#### [WHAT IS EXPECTED]
Output the listing exactly, leaving out no line.

#### [DATA]
____________
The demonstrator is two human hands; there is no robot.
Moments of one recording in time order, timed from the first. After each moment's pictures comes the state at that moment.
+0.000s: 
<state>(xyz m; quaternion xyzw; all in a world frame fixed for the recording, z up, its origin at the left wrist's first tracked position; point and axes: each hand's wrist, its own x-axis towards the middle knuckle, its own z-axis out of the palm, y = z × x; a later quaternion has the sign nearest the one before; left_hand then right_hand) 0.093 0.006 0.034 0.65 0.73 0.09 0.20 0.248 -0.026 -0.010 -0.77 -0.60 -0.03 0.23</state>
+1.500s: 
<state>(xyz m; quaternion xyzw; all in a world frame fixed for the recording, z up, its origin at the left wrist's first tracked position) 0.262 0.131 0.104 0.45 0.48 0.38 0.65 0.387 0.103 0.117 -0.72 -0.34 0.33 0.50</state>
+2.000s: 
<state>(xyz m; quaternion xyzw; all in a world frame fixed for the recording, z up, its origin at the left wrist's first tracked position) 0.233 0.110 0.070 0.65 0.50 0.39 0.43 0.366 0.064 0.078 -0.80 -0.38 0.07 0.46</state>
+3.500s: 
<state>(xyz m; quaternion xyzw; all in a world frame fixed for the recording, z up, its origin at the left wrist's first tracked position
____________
#### [ANSWER TO THIS EXERCISE]
The demonstrator is two human hands; there is no robot.
Moments of one recording in time order, timed from the first. After each moment's pictures comes the state at that moment.
+0.000s: 
<state>(xyz m; quaternion xyzw; all in a world frame fixed for the recording, z up, its origin at the left wrist's first tracked position; point and axes: each hand's wrist, its own x-axis towards the middle knuckle, its own z-axis out of the palm, y = z × x; a later quaternion has the sign nearest the one before; left_hand then right_hand) 0.093 0.006 0.034 0.65 0.73 0.09 0.20 0.248 -0.026 -0.010 -0.77 -0.60 -0.03 0.23</state>
+1.500s: 
<state>(xyz m; quaternion xyzw; all in a world frame fixed for the recording, z up, its origin at the left wrist's first tracked position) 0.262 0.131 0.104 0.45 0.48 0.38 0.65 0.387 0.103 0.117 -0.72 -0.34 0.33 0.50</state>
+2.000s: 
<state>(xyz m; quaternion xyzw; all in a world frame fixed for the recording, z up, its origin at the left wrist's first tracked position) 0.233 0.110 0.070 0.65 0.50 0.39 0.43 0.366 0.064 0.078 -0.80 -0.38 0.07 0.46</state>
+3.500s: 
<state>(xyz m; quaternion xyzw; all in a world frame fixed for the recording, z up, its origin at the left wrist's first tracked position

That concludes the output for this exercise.